Construction of Heathrow’s third runway could be held up until 2022, planning experts have warned, as opponents including London’s mayor prepare legal challenges.
Heathrow was expected to hold talks with its development partners as Construction News went to press to discuss how to proceed with planning for its third runway in light of the government’s support, which drew widespread praise from industry.
The government will put forward a National Policy Statement on its support for Heathrow in the new year and has hired former senior president of tribunals Sir Jeremy Sullivan to oversee the NPS process, before MPs vote on it and a planning application is made to the Planning Inspectorate.
Taylor Wessing head of planning Al Watson said the appointment of the “generation’s leading planning lawyer” to lead the NPS indicated the government knows it needs to “get it right first time to allow the timeframe to work”.
Heathrow reiterated it would have an operational runway by 2025, after the decision was made.
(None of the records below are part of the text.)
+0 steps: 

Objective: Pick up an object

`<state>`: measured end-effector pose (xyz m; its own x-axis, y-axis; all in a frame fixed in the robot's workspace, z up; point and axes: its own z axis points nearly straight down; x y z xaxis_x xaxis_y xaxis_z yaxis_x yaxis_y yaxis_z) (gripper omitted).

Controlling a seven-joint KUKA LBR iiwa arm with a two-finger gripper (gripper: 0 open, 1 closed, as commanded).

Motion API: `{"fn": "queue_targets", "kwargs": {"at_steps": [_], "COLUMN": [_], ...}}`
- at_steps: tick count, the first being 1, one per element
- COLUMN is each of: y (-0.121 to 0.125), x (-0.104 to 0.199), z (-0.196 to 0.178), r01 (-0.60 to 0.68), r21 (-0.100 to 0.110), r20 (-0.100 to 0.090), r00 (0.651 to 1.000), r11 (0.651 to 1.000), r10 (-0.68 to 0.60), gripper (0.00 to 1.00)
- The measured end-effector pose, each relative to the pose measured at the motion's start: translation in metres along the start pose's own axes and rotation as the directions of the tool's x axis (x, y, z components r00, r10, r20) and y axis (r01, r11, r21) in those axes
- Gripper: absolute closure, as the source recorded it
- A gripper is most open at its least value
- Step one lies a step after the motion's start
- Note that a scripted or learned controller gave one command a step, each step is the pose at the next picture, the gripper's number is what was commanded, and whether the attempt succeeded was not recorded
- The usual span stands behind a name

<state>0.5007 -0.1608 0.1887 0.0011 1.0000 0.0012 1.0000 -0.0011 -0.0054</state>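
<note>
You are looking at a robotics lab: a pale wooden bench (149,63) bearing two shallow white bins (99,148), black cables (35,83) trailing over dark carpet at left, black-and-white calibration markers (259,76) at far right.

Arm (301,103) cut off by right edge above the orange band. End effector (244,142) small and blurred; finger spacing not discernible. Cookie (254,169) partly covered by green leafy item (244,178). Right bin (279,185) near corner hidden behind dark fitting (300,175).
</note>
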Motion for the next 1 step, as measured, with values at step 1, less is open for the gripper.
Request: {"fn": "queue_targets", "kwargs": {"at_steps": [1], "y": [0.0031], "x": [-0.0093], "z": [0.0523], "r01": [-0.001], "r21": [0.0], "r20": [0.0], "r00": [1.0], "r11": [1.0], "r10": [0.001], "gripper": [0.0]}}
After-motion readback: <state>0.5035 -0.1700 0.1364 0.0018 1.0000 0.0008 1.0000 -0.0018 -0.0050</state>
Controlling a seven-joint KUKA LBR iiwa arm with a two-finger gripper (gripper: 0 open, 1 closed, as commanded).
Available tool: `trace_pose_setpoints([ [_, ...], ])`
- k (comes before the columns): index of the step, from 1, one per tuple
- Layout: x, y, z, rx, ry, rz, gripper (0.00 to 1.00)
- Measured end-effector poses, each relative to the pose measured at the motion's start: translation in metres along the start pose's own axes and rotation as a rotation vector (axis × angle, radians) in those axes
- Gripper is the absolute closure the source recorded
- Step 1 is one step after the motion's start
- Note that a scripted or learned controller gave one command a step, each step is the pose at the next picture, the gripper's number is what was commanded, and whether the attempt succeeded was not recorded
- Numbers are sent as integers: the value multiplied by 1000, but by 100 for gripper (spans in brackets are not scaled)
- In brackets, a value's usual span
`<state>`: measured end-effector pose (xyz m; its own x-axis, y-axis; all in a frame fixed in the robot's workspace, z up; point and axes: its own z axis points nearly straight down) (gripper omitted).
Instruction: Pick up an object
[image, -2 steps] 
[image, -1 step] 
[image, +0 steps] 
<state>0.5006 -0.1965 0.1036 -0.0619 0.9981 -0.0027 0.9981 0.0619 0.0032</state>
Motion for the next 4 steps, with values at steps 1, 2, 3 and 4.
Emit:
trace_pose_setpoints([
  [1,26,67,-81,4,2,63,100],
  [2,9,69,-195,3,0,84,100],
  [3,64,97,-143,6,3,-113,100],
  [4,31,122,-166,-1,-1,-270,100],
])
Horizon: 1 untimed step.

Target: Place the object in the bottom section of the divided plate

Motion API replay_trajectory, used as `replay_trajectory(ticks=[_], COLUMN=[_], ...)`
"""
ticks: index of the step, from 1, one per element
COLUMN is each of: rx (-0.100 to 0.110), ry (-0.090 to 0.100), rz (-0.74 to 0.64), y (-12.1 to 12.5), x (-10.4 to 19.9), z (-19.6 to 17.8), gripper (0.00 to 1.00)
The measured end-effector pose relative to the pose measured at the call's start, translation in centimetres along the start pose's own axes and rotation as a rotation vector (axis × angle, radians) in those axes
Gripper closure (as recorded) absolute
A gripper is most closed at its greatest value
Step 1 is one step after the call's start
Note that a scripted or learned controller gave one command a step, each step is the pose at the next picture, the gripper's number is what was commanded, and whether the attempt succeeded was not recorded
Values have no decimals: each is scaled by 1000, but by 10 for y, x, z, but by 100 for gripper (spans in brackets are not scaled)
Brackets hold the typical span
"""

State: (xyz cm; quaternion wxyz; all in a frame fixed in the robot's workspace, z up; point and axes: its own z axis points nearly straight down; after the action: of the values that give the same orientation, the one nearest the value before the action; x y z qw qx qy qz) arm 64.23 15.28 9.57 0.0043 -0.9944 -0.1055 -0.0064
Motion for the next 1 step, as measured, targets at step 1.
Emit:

The airport has proposed starting construction in 2020 in order to have the third runway operational from 2025.
However, Mr Watson warned the multitude of challenges ahead, both legal and political, could see construction pushed back to “late 2021 or 2022”.
Opponents of the scheme would want to “hit hard and hit early” and try to slow the formulation of the NPS by challenging the government’s decision to back Heathrow this week, he said.
He added that, aside from legal challenges, airlines could fight having to pay extra charges to fund the expansion upfront; landowners in the airport’s locality would likely refuse access to land for surveying; and the mayor’s office and Greater London Authority were likely to put “considerable resources” into challenging the decision on air quality grounds.
Heathrow Holdings Limited also needs to press on with securing a Development Consent Order before the next general election, in order to ensure there isn’t a change of political will from the next government, Mr Watson added.
Robbie Owen, head of infrastructure planning and government affairs at Pinsent Masons, which is advising Heathrow, agreed that construction would likely begin in 2021/2022, depending on the consent process.
He said: “The development consent process is a very well understood process and has issued over 60 consents now since it started in 2010, even for big schemes like Hinkley Point C and Thames Tideway Tunnel, so it’s pretty predictable in terms of the timescales.”
Gatwick development director Ray Melee told the Construction News Summit this month that the airport would press ahead with expansion, regardless of the government’s preferred option for a new runway.
But Mr Owen said: “Gatwick will not be able to go ahead with its scheme because the NPS will say ‘the only scheme in town is Heathrow’ and therefore Gatwick will not be able to promote a scheme that is contrary to that.
”Once the NPS is in place… if Gatwick tries to apply [for a Development Consent Order] then they would have to have that turned down as a matter of law.”
Gatwick chief executive Stewart Wingate said: “We are disappointed as we do not believe this is the right answer for Britain. The challenges facing Heathrow have not changed. Our message today is that Gatwick stands ready to proceed when the time comes.”
Heathrow will now be asked to find ways to reduce costs and the timescale of the work to build the new runway.
The airport’s expansion development partners are Mace, Arup, CH2M and Turner & Townsend.
Mace chief operating officer for major programmes and infrastructure Jason Millett said that there would be a “huge sigh of relief” in the construction industry at the decision.
He said reducing the timescale and cost of the programme was “at the forefront of everyone’s minds” and that he personally hoped to see the DCO work run concurrently with the government’s NPS planning.
“The next steps are about mobilising the [development] team over the next 12 months.”
Mr Millett said he understood the objections, as someone living on Stansted Airport’s flight path, but argued the project was of national significance and the UK had to “get on with it”.
“We have a great opportunity here. We need to make sure all the learnings from other major infrastructure projects are built into [the new runway].”
Richmond Park MP Zac Goldsmith, an opponent of Heathrow expansion, has expressed his intention to resign following the decision. The move will trigger a by-election for his seat.